At Gigantic, we understand that facts and figures are important for advancing science and for communicating about issues such as the impact of climate change. But plainly presented facts are not always ideal for inspiring action and behavior change. Visual and performing arts can be very useful for helping people see the larger picture, grasp relationships through story and create an emotional response that will reinforce action. Two Bay Area examples show the way.
In downtown San Francisco, a 60-foot-high mural of climate activist – and TIME Person of the Year – Greta Thunberg fixes passersby in Union Square with an implacable look. The mural is a project of the nonprofit One Atmosphere and Argentine artist Cobre. Ms. Thunberg is an icon of climate resistance and the single-minded passion of young climate activists all over the world. This 16 year old has become a heroic and still very human and vulnerable face of the climate movement; the mural’s unavoidable stare serves as a prominent reminder of the need to raise climate awareness.

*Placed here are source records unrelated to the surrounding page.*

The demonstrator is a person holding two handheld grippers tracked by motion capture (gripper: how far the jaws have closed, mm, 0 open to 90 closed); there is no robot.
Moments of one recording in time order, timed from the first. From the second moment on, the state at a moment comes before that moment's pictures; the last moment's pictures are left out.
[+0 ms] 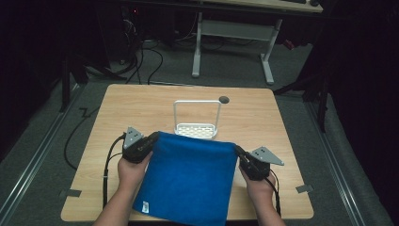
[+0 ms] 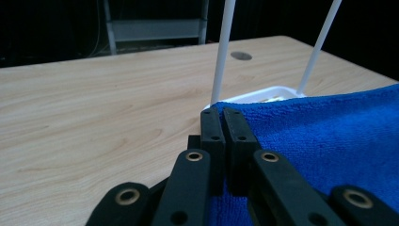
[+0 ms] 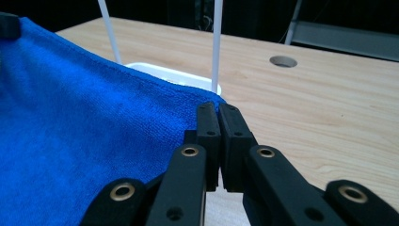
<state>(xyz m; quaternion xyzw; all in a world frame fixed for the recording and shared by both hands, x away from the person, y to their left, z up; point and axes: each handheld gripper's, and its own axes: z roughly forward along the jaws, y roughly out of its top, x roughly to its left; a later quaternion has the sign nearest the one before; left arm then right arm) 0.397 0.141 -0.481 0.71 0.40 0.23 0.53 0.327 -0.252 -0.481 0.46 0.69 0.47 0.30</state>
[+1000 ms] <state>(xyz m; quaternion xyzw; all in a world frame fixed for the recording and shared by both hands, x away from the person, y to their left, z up) 0.354 0.156 -0.404 0.65 0.34 0.31 0.61 0.310 -0.242 -0.400 0.41 0.63 0.55 0.37</state>
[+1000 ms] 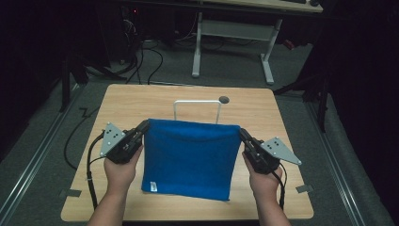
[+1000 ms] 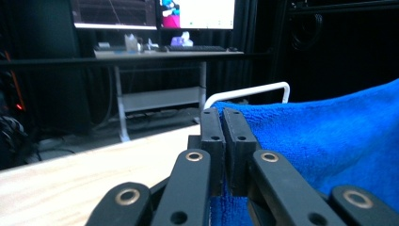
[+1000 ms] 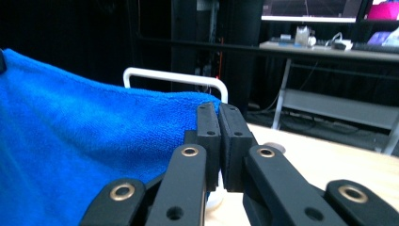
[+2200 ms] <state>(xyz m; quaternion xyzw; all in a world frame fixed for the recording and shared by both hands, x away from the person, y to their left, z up) 0.387 0.135 -0.357 0.65 0.33 0.34 0.59 0.342 -0.264 -0.352 0.39 0.61 0.58 0.39</state>
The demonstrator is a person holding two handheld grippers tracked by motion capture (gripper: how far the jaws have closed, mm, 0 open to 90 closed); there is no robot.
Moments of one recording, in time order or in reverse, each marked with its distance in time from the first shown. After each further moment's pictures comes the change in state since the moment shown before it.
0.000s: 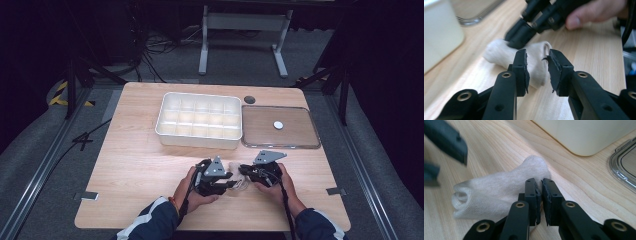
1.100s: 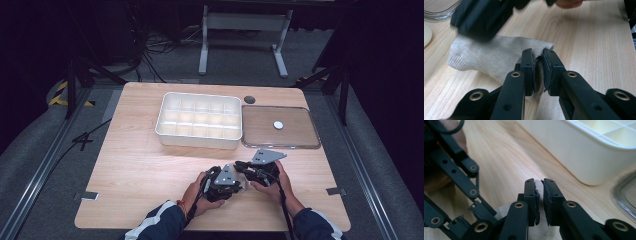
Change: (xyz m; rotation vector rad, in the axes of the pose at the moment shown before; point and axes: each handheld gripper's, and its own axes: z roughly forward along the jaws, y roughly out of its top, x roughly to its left) left arm -0.015 -0.014 0.036 0.074 -0.033 0.110; right arm 0.014 0.019 -0.002 -0.098 0.036 -0.076
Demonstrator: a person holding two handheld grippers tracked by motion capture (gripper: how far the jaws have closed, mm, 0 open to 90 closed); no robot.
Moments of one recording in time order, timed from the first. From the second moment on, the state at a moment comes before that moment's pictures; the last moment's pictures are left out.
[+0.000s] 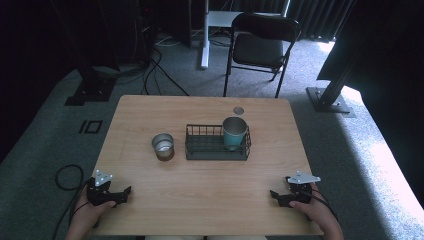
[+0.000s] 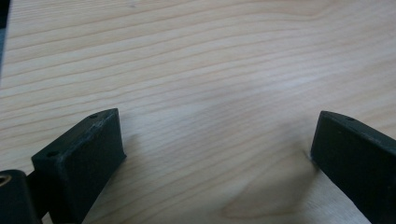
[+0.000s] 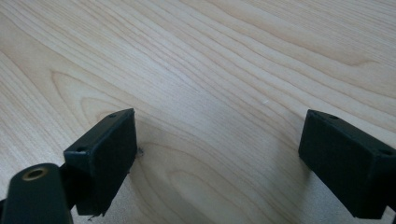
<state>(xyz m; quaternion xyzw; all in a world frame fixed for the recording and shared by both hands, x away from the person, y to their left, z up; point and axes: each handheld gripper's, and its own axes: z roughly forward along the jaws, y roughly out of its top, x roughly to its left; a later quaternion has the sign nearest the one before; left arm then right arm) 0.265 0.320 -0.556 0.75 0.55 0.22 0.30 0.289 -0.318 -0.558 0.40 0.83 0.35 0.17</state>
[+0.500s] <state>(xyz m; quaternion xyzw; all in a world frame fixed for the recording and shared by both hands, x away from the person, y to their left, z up) 0.265 0.306 -0.544 0.76 0.52 0.20 0.33 0.289 -0.318 -0.558 0.41 0.83 0.35 0.17</state>
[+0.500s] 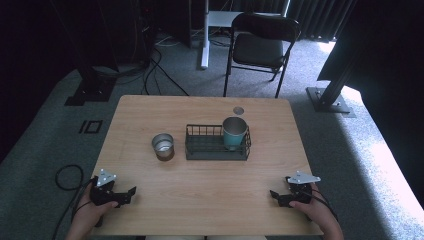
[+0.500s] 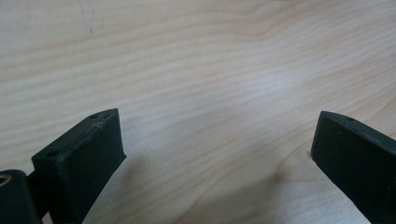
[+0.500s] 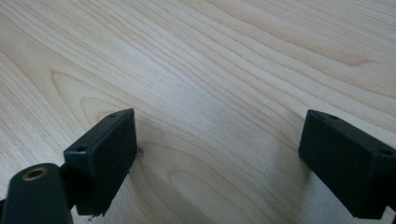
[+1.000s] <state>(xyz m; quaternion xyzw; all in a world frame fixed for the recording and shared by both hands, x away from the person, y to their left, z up) 0.279 0.290 -0.533 0.76 0.49 0.21 0.37 0.289 -0.318 -0.558 0.41 0.83 0.35 0.17</state>
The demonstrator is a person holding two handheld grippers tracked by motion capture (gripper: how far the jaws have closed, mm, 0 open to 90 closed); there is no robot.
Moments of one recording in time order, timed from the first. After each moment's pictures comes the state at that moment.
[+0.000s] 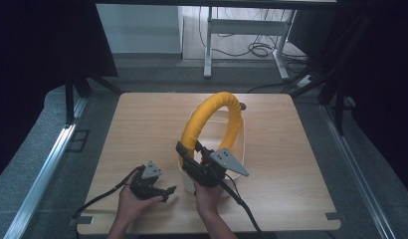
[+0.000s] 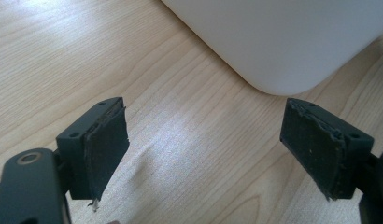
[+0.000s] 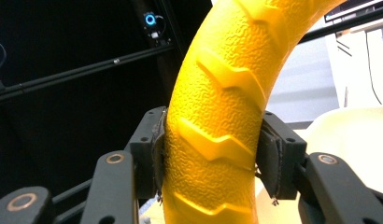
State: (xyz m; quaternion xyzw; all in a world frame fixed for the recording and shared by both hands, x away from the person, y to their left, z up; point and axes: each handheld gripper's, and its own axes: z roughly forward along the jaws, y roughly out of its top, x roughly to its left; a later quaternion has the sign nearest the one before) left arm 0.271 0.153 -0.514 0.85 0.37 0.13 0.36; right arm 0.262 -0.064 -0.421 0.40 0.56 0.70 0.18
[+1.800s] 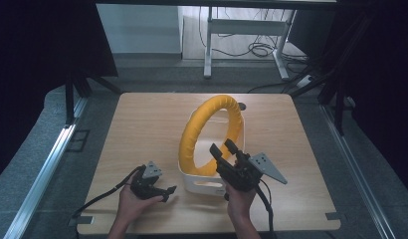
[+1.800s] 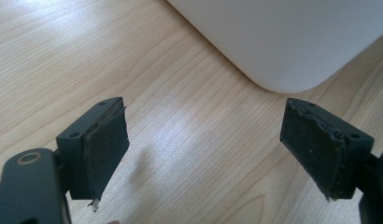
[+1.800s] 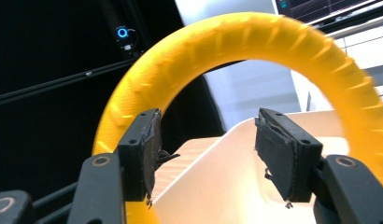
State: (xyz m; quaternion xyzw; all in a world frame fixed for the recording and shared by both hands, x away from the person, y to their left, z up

Also in San Francisco, the Climate Music Project seeks to “ tell the urgent story of climate change to broad and diverse audiences in a way that resonates, educates, and motivates.” A collaboration of world-class scientists and musicians, the Project supports science-guided music and visual experiences to inspire people to engage actively on the issue of climate change.
I recently saw a concert of pieces inspired by climate change data by San Francisco Conservatory of Music composition students and was impressed by the different creative approaches the students took to portray the grim statistics.
Artists around the world are grappling with how to express the enormity of the emergencies of climate and biodiversity loss. Their work can inform and enhance our outreach efforts and remind us of the importance of vivid communication in all our environmental work.